Start of MATERIAL PROVIDED

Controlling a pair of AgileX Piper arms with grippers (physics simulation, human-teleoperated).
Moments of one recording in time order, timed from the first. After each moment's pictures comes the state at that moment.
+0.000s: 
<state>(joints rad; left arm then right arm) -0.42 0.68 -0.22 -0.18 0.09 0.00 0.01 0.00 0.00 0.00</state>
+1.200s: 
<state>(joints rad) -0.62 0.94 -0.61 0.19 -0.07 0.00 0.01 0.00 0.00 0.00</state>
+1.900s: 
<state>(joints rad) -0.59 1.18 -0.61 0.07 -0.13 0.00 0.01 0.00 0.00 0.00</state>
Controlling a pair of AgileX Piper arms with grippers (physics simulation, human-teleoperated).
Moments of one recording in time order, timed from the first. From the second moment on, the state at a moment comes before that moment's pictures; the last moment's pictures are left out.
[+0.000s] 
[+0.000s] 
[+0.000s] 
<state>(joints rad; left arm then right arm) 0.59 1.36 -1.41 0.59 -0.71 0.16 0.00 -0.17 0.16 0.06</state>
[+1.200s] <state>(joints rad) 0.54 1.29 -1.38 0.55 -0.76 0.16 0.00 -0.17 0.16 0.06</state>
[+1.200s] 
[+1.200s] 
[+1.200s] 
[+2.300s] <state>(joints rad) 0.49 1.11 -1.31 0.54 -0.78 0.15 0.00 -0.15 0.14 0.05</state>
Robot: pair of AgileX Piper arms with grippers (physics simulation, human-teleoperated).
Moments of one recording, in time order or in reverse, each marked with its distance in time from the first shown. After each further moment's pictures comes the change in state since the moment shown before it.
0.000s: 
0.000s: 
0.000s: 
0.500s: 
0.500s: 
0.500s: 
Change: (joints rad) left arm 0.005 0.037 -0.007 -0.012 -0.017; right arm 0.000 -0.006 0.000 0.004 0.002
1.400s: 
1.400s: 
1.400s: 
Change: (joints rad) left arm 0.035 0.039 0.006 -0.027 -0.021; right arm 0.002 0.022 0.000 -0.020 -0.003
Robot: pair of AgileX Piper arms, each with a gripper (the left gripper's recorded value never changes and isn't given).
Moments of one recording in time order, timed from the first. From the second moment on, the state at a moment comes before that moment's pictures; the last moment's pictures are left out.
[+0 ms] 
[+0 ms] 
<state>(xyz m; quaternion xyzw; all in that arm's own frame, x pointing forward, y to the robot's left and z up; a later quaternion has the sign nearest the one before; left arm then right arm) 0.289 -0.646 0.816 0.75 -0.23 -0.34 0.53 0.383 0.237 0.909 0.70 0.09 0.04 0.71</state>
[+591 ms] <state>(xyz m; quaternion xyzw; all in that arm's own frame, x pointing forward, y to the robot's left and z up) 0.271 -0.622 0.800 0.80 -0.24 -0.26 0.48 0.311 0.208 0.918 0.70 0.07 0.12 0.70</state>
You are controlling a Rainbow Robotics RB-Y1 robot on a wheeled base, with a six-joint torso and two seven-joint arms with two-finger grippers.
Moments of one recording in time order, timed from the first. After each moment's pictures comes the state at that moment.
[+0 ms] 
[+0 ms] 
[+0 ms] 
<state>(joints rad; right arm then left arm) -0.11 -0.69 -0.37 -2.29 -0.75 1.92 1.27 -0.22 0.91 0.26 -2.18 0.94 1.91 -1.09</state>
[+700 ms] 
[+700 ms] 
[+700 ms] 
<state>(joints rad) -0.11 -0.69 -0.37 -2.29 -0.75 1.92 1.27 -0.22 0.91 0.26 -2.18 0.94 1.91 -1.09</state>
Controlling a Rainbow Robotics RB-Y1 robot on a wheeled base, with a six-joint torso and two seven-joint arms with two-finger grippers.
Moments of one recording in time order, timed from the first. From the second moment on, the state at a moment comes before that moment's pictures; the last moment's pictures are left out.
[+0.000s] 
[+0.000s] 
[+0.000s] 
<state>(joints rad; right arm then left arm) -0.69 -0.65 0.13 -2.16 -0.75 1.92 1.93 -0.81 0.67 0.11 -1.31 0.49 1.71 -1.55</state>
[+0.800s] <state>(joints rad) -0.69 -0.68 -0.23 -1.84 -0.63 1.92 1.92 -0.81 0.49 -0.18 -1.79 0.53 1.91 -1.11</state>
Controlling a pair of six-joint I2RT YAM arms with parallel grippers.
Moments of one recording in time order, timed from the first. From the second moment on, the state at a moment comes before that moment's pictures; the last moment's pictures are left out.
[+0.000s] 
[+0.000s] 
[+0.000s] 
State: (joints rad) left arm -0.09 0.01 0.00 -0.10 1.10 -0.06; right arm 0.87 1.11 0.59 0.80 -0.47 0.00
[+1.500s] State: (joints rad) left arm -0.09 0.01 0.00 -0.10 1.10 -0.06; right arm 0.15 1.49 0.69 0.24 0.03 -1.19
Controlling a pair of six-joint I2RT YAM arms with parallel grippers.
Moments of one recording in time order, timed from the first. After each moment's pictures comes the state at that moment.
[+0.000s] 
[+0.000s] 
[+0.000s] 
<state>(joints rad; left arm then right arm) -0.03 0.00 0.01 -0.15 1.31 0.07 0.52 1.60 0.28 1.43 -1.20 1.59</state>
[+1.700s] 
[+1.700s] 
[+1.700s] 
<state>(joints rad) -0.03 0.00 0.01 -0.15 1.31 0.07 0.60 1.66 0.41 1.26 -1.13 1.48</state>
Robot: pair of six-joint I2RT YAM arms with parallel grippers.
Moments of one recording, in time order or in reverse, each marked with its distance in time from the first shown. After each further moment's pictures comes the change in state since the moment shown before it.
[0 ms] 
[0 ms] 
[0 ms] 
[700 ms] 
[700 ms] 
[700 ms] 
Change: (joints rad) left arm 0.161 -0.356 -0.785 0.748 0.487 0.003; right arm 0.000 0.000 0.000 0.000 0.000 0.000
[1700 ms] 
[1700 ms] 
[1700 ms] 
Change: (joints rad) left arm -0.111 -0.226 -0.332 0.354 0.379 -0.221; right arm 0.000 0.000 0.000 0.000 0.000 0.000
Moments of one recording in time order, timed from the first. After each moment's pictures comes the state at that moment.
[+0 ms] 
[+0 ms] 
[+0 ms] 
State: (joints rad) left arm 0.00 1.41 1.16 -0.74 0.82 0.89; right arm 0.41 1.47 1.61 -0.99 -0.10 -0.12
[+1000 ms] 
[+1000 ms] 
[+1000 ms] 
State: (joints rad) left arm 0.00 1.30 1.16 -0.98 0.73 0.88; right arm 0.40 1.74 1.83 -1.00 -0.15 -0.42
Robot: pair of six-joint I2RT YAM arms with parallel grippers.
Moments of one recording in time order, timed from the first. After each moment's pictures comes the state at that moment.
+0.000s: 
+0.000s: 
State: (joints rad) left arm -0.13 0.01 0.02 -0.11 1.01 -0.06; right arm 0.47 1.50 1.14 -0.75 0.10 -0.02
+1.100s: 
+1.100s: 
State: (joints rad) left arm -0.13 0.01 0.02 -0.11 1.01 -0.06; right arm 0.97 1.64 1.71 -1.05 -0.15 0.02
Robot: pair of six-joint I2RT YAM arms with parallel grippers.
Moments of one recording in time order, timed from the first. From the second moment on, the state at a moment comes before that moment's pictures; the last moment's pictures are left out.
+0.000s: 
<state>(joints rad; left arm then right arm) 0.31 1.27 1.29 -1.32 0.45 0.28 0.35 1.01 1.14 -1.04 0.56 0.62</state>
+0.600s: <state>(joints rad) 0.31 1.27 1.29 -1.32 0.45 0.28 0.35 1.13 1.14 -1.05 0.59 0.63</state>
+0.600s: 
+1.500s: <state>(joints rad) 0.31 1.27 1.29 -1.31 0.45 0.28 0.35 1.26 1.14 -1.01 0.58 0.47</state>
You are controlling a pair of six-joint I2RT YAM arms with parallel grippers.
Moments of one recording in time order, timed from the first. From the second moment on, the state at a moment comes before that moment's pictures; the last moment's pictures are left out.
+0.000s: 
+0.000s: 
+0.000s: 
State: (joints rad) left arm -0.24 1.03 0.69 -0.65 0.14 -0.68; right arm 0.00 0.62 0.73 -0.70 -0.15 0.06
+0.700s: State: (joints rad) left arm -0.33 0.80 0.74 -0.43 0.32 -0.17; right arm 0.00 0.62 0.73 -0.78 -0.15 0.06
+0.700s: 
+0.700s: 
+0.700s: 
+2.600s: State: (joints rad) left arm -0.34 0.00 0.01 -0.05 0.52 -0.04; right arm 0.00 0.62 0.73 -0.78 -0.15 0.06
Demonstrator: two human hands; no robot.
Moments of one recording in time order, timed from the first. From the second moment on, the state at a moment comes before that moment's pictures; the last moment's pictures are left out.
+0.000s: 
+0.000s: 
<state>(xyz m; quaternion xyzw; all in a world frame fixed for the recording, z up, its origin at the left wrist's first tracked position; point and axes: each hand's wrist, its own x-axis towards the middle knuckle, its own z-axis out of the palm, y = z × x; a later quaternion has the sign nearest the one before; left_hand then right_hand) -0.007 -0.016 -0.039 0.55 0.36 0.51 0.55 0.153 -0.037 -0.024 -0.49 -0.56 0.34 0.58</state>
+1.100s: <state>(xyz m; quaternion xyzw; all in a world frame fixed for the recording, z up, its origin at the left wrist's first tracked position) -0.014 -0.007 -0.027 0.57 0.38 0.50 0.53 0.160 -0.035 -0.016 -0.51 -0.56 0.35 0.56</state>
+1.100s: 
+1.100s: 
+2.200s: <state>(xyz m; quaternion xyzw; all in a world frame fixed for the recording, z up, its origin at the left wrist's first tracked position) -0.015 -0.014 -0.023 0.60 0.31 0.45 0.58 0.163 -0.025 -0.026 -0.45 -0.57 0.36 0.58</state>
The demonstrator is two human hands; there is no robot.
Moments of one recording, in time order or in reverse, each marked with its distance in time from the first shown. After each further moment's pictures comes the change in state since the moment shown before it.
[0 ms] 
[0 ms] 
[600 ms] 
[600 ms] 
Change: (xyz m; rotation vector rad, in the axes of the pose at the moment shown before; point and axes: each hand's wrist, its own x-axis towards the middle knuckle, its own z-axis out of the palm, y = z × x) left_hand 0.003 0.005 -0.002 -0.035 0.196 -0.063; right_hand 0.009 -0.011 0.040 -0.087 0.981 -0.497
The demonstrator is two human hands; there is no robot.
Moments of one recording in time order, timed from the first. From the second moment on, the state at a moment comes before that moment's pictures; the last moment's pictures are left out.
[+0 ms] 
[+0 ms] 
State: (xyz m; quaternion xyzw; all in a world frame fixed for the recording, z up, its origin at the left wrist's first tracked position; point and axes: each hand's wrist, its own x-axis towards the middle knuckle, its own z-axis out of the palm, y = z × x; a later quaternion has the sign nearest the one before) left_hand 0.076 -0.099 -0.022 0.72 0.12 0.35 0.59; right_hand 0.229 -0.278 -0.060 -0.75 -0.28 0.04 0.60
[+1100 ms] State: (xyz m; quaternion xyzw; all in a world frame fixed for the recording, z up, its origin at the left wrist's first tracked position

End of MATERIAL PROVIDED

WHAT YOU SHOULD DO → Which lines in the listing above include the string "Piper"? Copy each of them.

RESPONSE TO THIS EXERCISE →
Controlling a pair of AgileX Piper arms with grippers (physics simulation, human-teleoperated).
Controlling a pair of AgileX Piper arms with grippers (physics simulation, human-teleoperated).
Robot: pair of AgileX Piper arms with grippers (physics simulation, human-teleoperated).
Robot: pair of AgileX Piper arms, each with a gripper (the left gripper's recorded value never changes and isn't given).

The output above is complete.